What is required — Lines before the one containing "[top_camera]" are to be skipped; reproduce that line and the rest of the records below exactly.

Dataset records —
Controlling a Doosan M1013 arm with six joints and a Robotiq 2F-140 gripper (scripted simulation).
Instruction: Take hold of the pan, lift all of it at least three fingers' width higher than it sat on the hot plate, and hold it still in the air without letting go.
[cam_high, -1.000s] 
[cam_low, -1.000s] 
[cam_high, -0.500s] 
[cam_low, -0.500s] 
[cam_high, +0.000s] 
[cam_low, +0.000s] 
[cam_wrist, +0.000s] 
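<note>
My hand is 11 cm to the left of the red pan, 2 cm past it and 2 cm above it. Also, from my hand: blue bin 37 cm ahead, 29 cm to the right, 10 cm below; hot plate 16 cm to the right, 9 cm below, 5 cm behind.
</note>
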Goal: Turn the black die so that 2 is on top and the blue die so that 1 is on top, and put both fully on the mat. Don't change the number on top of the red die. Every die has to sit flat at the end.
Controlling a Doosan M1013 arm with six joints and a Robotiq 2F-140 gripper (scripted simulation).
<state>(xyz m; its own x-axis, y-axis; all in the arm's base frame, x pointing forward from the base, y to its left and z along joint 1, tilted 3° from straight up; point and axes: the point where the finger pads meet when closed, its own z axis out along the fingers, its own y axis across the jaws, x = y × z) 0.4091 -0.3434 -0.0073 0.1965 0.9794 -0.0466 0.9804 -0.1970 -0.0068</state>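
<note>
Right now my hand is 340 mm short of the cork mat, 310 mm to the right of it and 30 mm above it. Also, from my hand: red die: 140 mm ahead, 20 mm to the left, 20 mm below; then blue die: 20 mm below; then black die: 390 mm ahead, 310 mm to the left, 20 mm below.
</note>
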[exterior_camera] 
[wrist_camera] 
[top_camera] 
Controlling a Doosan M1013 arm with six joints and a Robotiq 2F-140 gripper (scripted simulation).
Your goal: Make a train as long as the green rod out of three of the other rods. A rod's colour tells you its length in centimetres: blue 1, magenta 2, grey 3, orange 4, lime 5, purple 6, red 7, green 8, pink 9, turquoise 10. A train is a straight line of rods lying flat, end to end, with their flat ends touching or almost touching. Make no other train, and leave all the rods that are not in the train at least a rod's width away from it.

Final answer —
[top_camera] 
Controlling a Doosan M1013 arm with six joints and a Robotiq 2F-140 gripper (scripted simulation).
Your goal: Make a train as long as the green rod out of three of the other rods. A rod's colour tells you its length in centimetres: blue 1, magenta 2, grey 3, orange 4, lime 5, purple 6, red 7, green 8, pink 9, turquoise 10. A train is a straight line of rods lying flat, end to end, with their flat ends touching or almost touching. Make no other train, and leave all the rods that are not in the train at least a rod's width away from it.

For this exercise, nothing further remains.